Quantum-Critical Fluctuations in 2D Metals: Strange Metals and Superconductivity in Antiferromagnets and in Cuprates
Abstract
The anomalous transport and thermodynamic properties in the quantum-critical region, in the cuprates, and in the quasi-two dimensional Fe-based superconductors and heavy-fermion compounds, have the same temperature dependences. This can occur only if, despite their vast microscopic differences, a common statistical mechanical model describes their phase transitions. The antiferromagnetic (AFM)-ic models for the latter two, just as the loop-current model for the cuprates, map to the dissipative XY model. The solution of this model in 2+1 D reveals that the critical fluctuations are determined by topological excitations, vortices and a variety of instantons, and not by renormalized spin-wave theories of the Landau-Ginzburg-Wilson type, adapted by Moriya, Hertz and others for quantum-criticality.
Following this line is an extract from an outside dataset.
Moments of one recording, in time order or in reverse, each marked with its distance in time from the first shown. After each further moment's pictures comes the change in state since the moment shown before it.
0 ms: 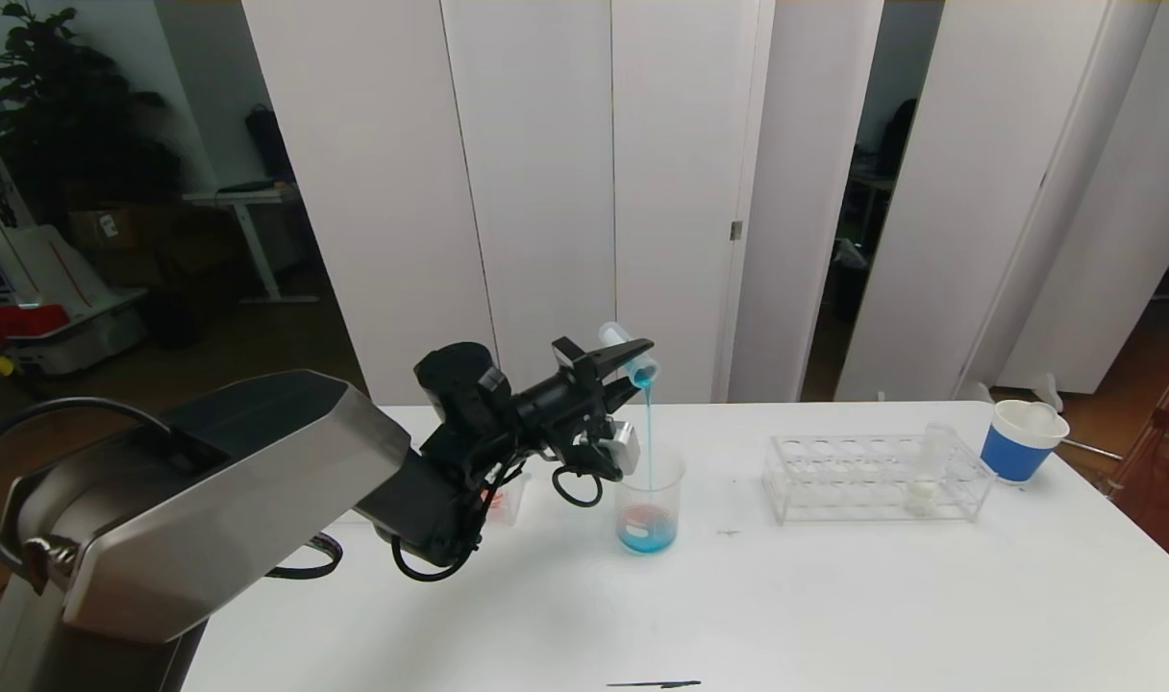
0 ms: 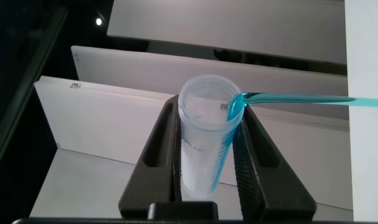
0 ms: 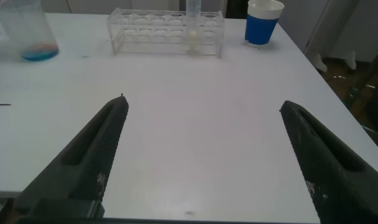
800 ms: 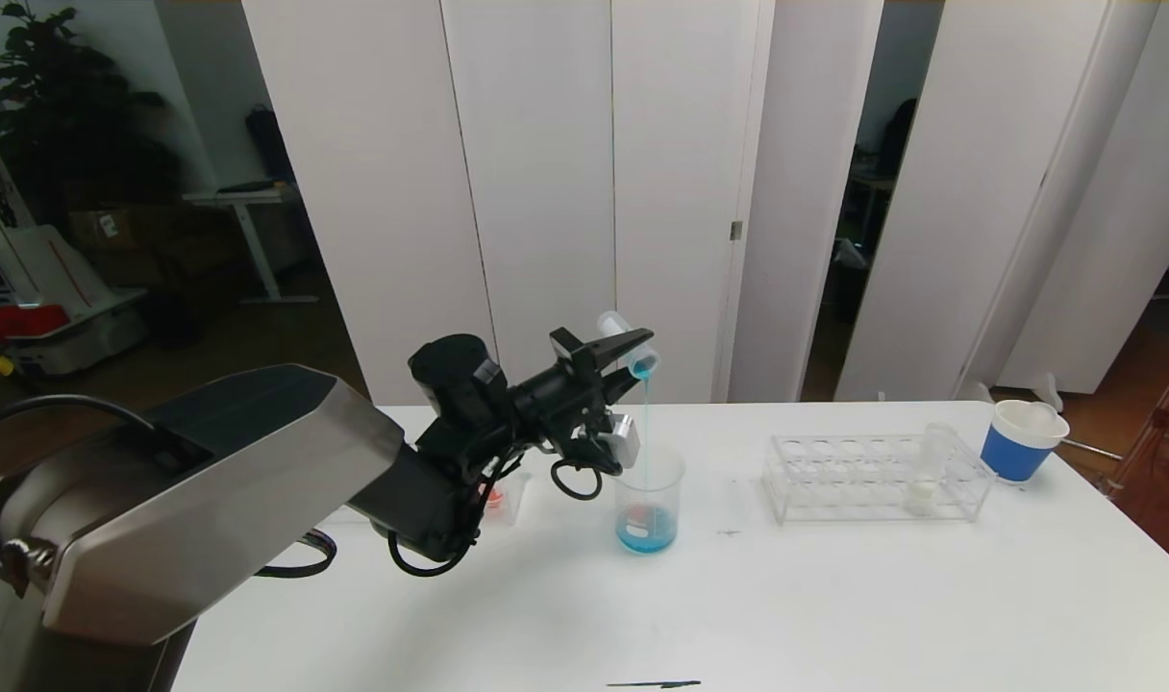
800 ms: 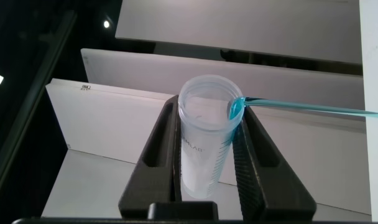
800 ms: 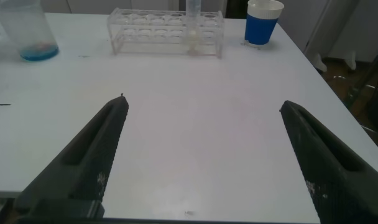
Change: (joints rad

The absorptive part of the fluctuations is a separable function of momentum
q
, measured from the ordering vector, and of the frequency
ω
and the temperature
T
which scale as
tanh(ω/2T)
at criticality. Direct measurements of the fluctuations by neutron scattering in the quasi-two-dimensional heavy fermion and Fe-based compounds, near their antiferromagnetic quantum critical point, are consistent with this form. Such fluctuations, together with the vertex coupling them to fermions, lead to a marginal fermi-liquid, with the imaginary part of the self-energy
∝max(ω,T)
for all momenta, a resistivity
∝T
, a
TlnT
contribution to the specific heat, and other singular fermi-liquid properties common to these diverse compounds, as well as to d-wave superconductivity. This is explicitly verified, in the cuprates, by analysis of the pairing and the normal self-energy directly extracted from the recent high resolution angle resolved photoemission measurements.